Capillary Waves and Young-Laplace Equation in Miscible Fluids

We probably all have observed tiny waves forming on the surface of a body of water on a windy day. The onset and propagation of these ripples are driven by interfacial tension, a force traditionally understood as the result of the different mutual interactions between the molecules of two immiscible fluids, such as air and water, which effectively makes their shared interface "elastic." But what happens if the surface in question separates two miscible fluids that gradually mix over time, like lemon juice and tea, eventually forming a homogeneous fluid in which no trace of the interface remains?
We have recently discovered [1] that capillary waves can also be observed at the boundary between two miscible fluids when they are pumped at different flow rates in a microfluidic channel (Fig. 1), long before they completely mix. Most importantly, the dispersion relation of these waves, which links their frequency and wavelength, allowed us to measure an effective tension between the fluids. We have therefore revealed that a tension exists even between miscible molecular fluids, which governs wave propagation shortly after the first fluid-fluid contact; moreover, this tension depends strongly on time since bringing the two fluids in contact.
This ambitious PhD project aims to study the onset of capillary waves in miscible fluids under different physico-chemical conditions by measuring their propagation speed, frequency, and amplitude. The final goal is to establish, for the first time, a relationship between effective tension and pressure field in miscible fluids.

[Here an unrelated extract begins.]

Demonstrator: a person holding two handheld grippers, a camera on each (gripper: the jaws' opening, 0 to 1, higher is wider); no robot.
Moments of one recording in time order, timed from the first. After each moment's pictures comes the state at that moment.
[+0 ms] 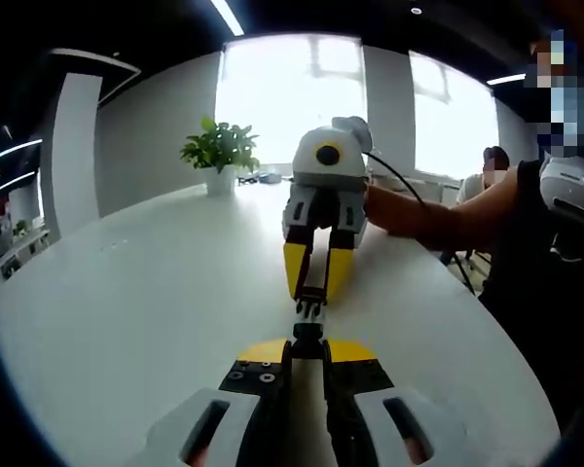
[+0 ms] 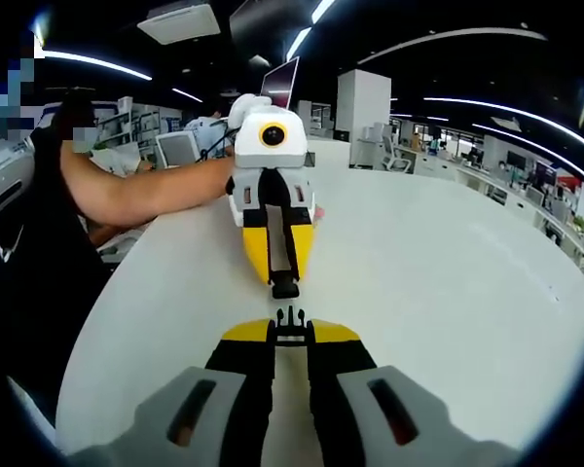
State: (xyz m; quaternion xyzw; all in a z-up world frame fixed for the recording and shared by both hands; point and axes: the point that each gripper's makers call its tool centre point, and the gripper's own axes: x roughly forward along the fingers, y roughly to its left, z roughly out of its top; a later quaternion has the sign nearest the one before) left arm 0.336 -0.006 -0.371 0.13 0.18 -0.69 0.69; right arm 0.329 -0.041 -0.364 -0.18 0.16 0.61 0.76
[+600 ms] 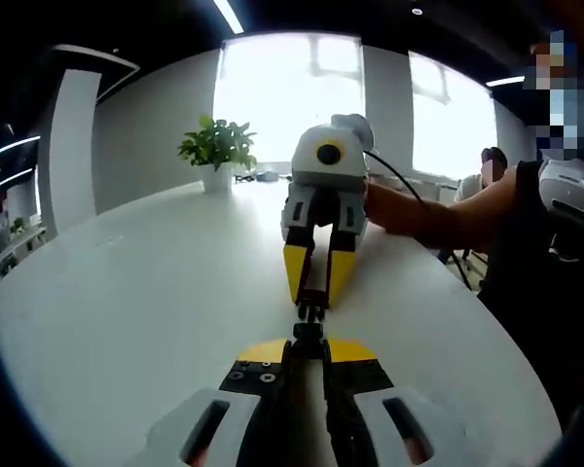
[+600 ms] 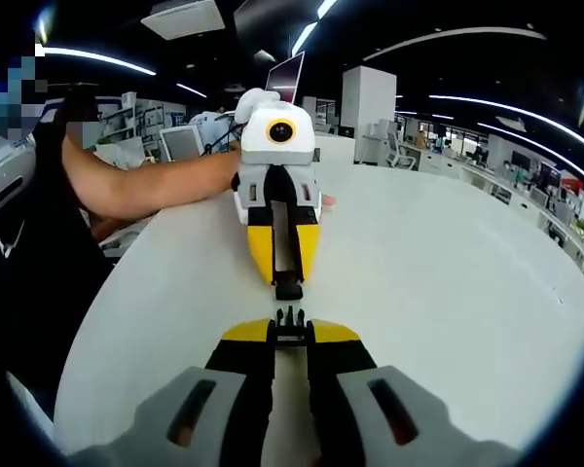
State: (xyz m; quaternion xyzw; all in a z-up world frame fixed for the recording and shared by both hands) left arm 0.335 -0.007 -0.375 0.13 0.18 -0.70 0.68; right arm 0.326 -0.038 -0.370 -0.19 0.17 0.61 0.75
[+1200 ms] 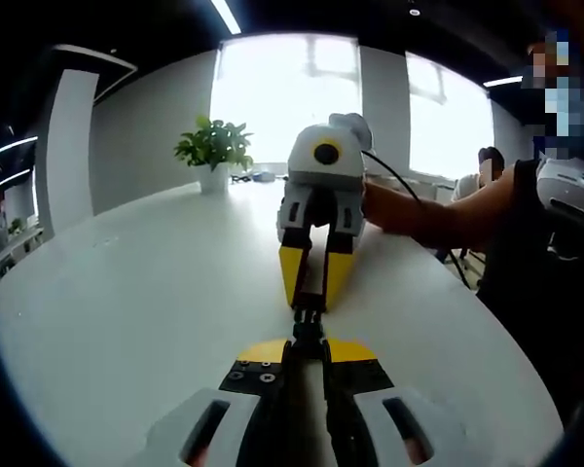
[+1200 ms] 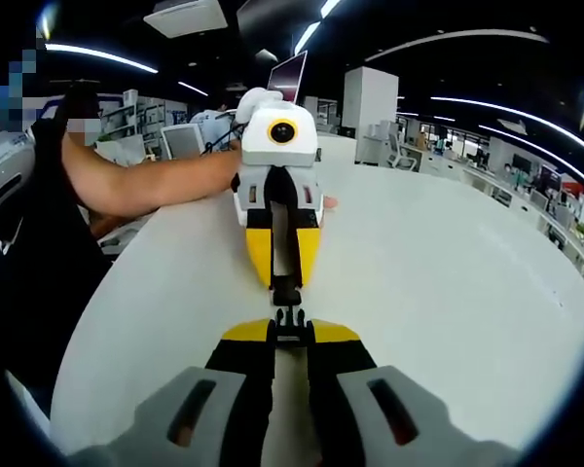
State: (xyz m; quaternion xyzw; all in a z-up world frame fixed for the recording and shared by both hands) left arm 0.330 -0.011 -0.378 0.13 0.18 -0.70 0.68; right arm 0.326 -0.036 -0.372 -0.19 0.16 0.61 0.75
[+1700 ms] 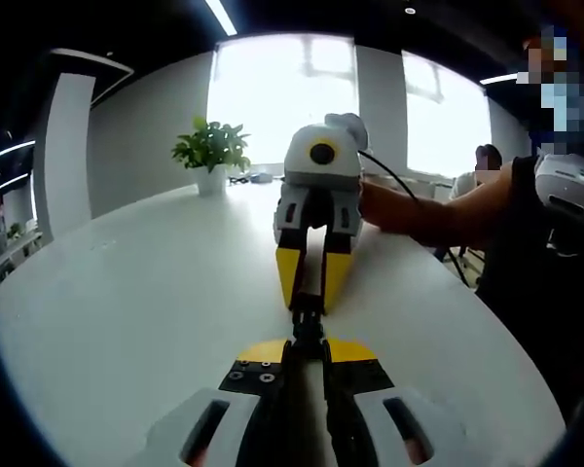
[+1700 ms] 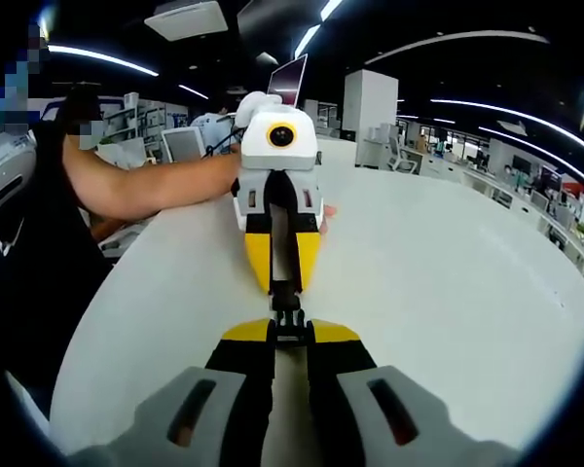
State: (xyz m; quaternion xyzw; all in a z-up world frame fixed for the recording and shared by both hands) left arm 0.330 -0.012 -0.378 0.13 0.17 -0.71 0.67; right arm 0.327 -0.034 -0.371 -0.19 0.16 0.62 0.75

i)Short/Medium-Term: The first step will be to explore in greater detail the effect of confinement, which determines the lower bound for the accessible wave number of capillary waves: the larger the channel, the smaller the wave number accessible in experiments. Testing our current results across different microchannel geometries will be the natural continuation of our most recent work in this field [1].

ii) Medium-Term: The second step will be to investigate the role of liquid chemistry. We have already observed that spinning droplets of triethylene glycol (TEG) in a reservoir of glycerol do not deform in the same way as droplets in water-glycerol mixtures, and this phenomenon cannot be explained solely by fluid dynamics arguments related to density or viscosity differences [2], pointing to the presence of different interfacial stresses. In our co-flow experiments, we will primarily test for the presence of capillary waves and measure the effective tension at alcohol-glycerol boundaries—specifically in TEG-Glycerol, Ethylene Glycol-Glycerol, Ethanol-Glycerol, Methanol-Glycerol, and Octanol-Glycerol systems. This will allow us to unveil the effect of liquid structure on wave propagation and on the effective tension.

iii) Medium/Long-Term: The third and most challenging step will be to test the validity of the Young-Laplace equation for miscible fluids, which links the pressure in the fluids and the effective tension. 
To obtain the pressure, we will measure the velocity field of the fluids by adding tracer particles and using methods such as Particle Imaging Velocimetry (PIV) and/or Ghost Particle Velocimetry (GPV). Our focus will be on two kinds of systems: a) molecular co-flowing liquids (as in point (ii)), and b) colloidal fluids in contact with their own solvent. For Newtonian fluids, the local pressure tensor can be obtained by integrating the Poisson equation [3] using finite difference schemes [4], once the velocity field is known. For non-Newtonian fluids, integration schemes of the full Navier-Stokes equation [5] require knowledge of the shear rate-dependent viscosity, which can be measured using standard shear rheometry.

References:
[1] A. Carbonaro, G. Savorana, L. Cipelletti, R. Govindarajan, and D. Truzzolillo, Phys. Rev. Lett., 134, 054001 (2025).
[2] A. Carbonaro, L. Cipelletti, D. Truzzolillo, Phys. Rev. Fluids, 5, 074001 (2020) - Editor's suggestion.
[3] B. W. Van Oudheusden. Meas. Sci. Technol., 24(3):032001, (2013).
[4] J. D. Hoffman. Numerical Methods for Engineers and Scientists. Marcel Dekker, New York, 2nd ed., rev. and expanded edition, (2001)
[5] N. Tiwari, Y. Tasaka, and Y. Murai. Flow Measurement and Instrumentation, 77:101852, (2021)

The PhD project will be carried on within the Soft Matter team of the Laboratoire Charles Coulomb (L2C) (https://www.softmatter-l2c.fr/), in Montpellier (France), under the supervision of Dr. Domenico Truzzolillo and Prof. L. Cipelletti. The final awarding of the PhD scholarship involves a selection process by a dedicated committee.

The student must hold a master’s degree in physics, chemical Engineering, or materials science. Proficiency in programming languages (Python, C), optical microscopy, and basic fluid dynamics is a plus for the application.